Yep, this is some seriously messed up psychedelic comics. The art is the real star here with Brendan McCarthy melding some blend of Riley Rossmo style lines with the day glo world of Madman. It looks like a spider comic on acid and honestly, it reads a bit like one too.
I’ll admit, I am unfamiliar with his work, but seeing that McCarthy has worked with Shade: The Changing Man scribe Peter Milligan comes as no shock. The comic I just read seems like something that might have come out of that same deranged mind.
The plot is simple enough, Stephen Strange has ordered a book on Albion Crawley, a turn of the century occultist who wrote about some crazy spider gods. Upon arrival, the book releases some spider demon who becomes involved in a conflict between Spider-Man and the Vulture. Spider-Man appears to go tripping the light fantastic in Strange’s bath tub and all holy hell breaks loose. No seriously, that’s about it for this first issue, other than an intriguing last panel cliffhanger.
Like I said, the art is the real star here. It is obvious that McCarthy has been inspired by the animated version of The Hobbit and all those concert flyers for Winterland and the Filmore back in the day. This is some black velvet, black light, smoke it up kind of stuff. The narrative almost loses lucidity once or twice and the art thrives on its lack of tangible. The opening sequence gives us a pretty realistic, if stylized version of New York. It is gritty and dirty, so it is probably the New York of the seventies or the eighties. You know, the place where no one looked each other in the eye. The place where everyone was mean on the streets, but behind closed doors, things like Midnight Cowboy happened.
What’s funny is a couple of weeks ago in the review group, I trashed Amazing Spider-Man #626 for Gaydos’ misplaced and gritty art. Where Gaydos failed, McCarthy gets it right. Spider-Man is in contrast to his surroundings, it is clear that he is not part of this world. He is something different from it, something amazing, spectacular even.
Then the crazy bits happen and everything goes all black hole sucking in colors. The art doesn’t help explain anything any more than the words do, but somehow they mesh to tell an interesting if slightly decompressed story. It feels like it is all exposition and I believe that it is, that last page drums up the only feeling that the next issue must be read, although the art sure does make it interesting to look at.

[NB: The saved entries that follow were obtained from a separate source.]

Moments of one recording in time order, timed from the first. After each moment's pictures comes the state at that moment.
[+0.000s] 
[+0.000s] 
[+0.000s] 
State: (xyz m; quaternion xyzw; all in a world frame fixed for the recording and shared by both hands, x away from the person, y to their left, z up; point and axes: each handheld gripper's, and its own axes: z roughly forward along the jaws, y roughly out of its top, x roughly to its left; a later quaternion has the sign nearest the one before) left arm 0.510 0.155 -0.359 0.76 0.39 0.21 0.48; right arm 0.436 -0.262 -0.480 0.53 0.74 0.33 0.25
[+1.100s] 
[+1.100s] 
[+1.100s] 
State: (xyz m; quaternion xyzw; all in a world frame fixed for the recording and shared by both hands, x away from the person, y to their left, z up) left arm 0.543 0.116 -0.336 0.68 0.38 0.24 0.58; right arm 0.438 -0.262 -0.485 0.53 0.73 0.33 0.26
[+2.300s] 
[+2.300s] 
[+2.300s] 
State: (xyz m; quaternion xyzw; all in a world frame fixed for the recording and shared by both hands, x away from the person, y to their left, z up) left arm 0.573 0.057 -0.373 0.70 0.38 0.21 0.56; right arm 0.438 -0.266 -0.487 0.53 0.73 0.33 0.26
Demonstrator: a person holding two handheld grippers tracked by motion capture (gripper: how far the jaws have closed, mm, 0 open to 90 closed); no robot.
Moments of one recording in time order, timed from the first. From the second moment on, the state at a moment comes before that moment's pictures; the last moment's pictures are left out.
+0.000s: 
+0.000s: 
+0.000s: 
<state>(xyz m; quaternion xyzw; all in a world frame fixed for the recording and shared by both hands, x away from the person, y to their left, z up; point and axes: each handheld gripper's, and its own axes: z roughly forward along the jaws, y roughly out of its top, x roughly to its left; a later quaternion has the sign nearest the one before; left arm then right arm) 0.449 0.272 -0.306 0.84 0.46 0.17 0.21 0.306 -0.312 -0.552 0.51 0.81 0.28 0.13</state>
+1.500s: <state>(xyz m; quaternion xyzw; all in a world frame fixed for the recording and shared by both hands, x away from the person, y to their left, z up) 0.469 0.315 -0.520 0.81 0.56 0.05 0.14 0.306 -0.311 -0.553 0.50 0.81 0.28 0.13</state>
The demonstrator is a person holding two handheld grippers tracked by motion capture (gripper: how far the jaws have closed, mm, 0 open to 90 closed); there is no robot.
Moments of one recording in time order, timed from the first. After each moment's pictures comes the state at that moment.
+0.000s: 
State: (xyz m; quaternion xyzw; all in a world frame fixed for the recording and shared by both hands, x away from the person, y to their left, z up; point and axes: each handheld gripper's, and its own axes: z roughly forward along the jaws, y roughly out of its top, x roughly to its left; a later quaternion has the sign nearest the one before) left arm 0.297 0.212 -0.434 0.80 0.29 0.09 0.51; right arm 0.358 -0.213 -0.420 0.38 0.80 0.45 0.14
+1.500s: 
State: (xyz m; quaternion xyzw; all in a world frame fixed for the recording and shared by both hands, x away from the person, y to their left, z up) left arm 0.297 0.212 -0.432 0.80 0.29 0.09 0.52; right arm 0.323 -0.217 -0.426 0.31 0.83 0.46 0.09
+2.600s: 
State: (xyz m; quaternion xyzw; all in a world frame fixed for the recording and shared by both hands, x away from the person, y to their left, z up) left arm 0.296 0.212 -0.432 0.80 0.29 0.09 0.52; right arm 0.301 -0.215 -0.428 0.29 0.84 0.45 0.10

Like Marvel Knights Strange Tales , this is a book aimed at getting some of the outlying niche readers to check out what is going on in the mainstream. It is an interesting idea and kind of backwards in a few ways. This might be the kind of project that would benefit from a hardcover graphic novel initial release, spots on NPR, and heavy book store rotation. I don’t know if Strange Tales’ recent collection is making that kind of mark, but releasing either in single issue format seems to fly against the nature of the audience the books are clearly aiming for.
It’s an interesting debut that has me absolutely dumb founded as to where it may be going. If you live on the edge and want a truly different comics experience but are afraid to try Skyscrapers of the Midwest or Tales Designed to Thrizzle , then this might be the book for you.